* _Your assignment_
The answer must consist only of the lines from the line with "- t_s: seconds" to the line with "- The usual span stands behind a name", both included, exactly as they stand below.
(Available data)
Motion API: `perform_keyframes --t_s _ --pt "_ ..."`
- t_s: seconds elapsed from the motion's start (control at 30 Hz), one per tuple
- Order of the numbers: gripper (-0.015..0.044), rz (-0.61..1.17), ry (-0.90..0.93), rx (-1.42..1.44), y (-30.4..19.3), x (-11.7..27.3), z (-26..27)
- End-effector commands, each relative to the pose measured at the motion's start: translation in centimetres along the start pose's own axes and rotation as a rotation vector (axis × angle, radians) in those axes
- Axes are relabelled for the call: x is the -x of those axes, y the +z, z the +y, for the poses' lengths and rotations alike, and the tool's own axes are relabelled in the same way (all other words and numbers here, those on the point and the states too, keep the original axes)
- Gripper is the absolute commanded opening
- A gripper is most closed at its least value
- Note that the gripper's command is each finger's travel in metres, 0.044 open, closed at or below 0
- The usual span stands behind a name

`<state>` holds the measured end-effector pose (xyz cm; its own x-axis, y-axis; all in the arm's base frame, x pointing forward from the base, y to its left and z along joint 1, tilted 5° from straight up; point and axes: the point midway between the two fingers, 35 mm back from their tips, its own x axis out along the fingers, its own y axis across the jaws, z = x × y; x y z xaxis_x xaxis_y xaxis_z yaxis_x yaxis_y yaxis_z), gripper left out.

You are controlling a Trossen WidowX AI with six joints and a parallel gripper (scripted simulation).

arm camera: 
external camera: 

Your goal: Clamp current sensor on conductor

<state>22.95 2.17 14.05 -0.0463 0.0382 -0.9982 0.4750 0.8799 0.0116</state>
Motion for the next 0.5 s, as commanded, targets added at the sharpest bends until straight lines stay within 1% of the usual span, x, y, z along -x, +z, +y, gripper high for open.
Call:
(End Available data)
* _Final answer_
- t_s: seconds elapsed from the motion's start (control at 30 Hz), one per tuple
- Order of the numbers: gripper (-0.015..0.044), rz (-0.61..1.17), ry (-0.90..0.93), rx (-1.42..1.44), y (-30.4..19.3), x (-11.7..27.3), z (-26..27)
- End-effector commands, each relative to the pose measured at the motion's start: translation in centimetres along the start pose's own axes and rotation as a rotation vector (axis × angle, radians) in those axes
- Axes are relabelled for the call: x is the -x of those axes, y the +z, z the +y, for the poses' lengths and rotations alike, and the tool's own axes are relabelled in the same way (all other words and numbers here, those on the point and the states too, keep the original axes)
- Gripper is the absolute commanded opening
- A gripper is most closed at its least value
- Note that the gripper's command is each finger's travel in metres, 0.044 open, closed at or below 0
- The usual span stands behind a name

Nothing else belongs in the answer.